Greg Egan wrote a novel (Diaspora) using the colliding neutron star model of GRBs for one 16 LY from Earth. IIRC even the bacteria eventually had an Extinction Level Event, and nothing else survived on the planet at all (it happens over a millennium in the future, so a few people manage to protect themselves offworld and have all kinds of nifty adventures afterwards).

Ah, somebody beat me to mentioning Diaspora. He made up some fictional physics to produce an earlier-than-expected neutron star collision; in his world GRBs capable of frying a given planet would be more common than they really are. But as far as I know the effects of the GRB on Earth were pretty well-researched, and rather scary. Among other things, the whole ozone layer gets stripped away and everything on the surface is exposed to raw UV from the Sun.

And that's not even the biggest danger that his characters have to face! It gets pretty wild toward the end.

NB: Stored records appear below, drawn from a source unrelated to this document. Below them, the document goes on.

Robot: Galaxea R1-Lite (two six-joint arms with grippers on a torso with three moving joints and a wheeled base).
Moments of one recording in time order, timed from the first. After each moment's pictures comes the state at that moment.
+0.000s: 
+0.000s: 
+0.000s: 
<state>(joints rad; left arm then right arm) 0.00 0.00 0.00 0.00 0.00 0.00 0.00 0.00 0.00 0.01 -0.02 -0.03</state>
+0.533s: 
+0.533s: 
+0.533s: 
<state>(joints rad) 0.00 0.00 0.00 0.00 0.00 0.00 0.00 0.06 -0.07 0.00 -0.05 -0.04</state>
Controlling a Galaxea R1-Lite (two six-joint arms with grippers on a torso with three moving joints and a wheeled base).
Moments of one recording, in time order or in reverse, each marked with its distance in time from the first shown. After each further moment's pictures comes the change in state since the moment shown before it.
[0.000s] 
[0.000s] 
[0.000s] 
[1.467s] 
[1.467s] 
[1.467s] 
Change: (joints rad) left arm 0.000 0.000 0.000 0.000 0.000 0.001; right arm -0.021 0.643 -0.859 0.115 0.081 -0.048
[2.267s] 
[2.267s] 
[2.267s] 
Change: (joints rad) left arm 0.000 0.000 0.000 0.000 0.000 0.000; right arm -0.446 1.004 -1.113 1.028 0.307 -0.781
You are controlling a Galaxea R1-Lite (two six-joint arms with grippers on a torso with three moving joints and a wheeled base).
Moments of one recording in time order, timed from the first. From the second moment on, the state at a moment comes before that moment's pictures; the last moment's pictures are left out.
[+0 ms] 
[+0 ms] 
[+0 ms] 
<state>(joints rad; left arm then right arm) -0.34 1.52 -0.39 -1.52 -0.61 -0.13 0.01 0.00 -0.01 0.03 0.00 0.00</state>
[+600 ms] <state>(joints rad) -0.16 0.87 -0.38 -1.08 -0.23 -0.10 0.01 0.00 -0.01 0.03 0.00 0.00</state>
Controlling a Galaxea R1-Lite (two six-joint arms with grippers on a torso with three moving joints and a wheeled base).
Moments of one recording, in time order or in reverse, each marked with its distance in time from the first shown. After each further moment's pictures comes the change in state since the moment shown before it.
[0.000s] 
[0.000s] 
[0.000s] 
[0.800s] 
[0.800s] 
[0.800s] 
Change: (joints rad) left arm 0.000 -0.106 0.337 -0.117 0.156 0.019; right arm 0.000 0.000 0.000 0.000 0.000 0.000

I did see that. I meant neutronium in a neutron star-- the second paragraph. I had thought about free floating neutronium, realized it probably couldn't long exist, and realized I didn't need it and that a nuclear isomer would work just as well. Still just a hypothesis.

Cosmological models of the evolution of the universe put limits on the amounts of dark matter that can be baryonic-- that is, made of the matter particles familiar to us-- and non-baryonic. For the models to work, most of the dark matter needs to be non-baryonic (and if the reports of dark galaxies are correct, all the baryonic dark matter may already be accounted for). Neutronium is pretty exotic by our standards, but it is still baryonic matter.